### Supplied records:

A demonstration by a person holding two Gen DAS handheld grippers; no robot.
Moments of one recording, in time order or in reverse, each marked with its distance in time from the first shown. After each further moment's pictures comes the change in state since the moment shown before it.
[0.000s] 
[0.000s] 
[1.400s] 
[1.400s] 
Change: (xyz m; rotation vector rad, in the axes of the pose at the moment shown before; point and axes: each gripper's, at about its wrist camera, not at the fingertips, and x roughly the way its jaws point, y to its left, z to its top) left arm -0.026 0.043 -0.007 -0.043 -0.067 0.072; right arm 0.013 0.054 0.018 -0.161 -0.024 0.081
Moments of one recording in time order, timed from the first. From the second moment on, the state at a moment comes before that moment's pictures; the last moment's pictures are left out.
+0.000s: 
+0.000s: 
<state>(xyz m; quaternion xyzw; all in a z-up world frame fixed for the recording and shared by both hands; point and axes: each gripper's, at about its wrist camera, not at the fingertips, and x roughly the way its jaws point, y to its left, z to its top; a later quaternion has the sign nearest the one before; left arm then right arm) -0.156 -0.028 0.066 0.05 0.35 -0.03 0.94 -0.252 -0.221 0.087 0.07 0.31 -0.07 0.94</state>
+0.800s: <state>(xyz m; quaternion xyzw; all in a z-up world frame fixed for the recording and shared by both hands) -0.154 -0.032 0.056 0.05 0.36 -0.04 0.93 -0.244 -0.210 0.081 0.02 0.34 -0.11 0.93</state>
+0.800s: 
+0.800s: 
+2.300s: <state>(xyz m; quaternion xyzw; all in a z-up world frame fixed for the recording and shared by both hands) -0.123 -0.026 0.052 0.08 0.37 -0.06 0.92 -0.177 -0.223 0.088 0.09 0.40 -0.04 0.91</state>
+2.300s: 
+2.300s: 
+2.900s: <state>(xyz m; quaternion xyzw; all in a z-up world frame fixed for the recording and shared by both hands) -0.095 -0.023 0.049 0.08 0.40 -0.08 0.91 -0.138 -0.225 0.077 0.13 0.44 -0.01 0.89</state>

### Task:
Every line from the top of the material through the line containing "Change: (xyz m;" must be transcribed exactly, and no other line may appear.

### Completed task:
A demonstration by a person holding two Gen DAS handheld grippers; no robot.
Moments of one recording, in time order or in reverse, each marked with its distance in time from the first shown. After each further moment's pictures comes the change in state since the moment shown before it.
[0.000s] 
[0.000s] 
[1.400s] 
[1.400s] 
Change: (xyz m; rotation vector rad, in the axes of the pose at the moment shown before; point and axes: each gripper's, at about its wrist camera, not at the fingertips, and x roughly the way its jaws point, y to its left, z to its top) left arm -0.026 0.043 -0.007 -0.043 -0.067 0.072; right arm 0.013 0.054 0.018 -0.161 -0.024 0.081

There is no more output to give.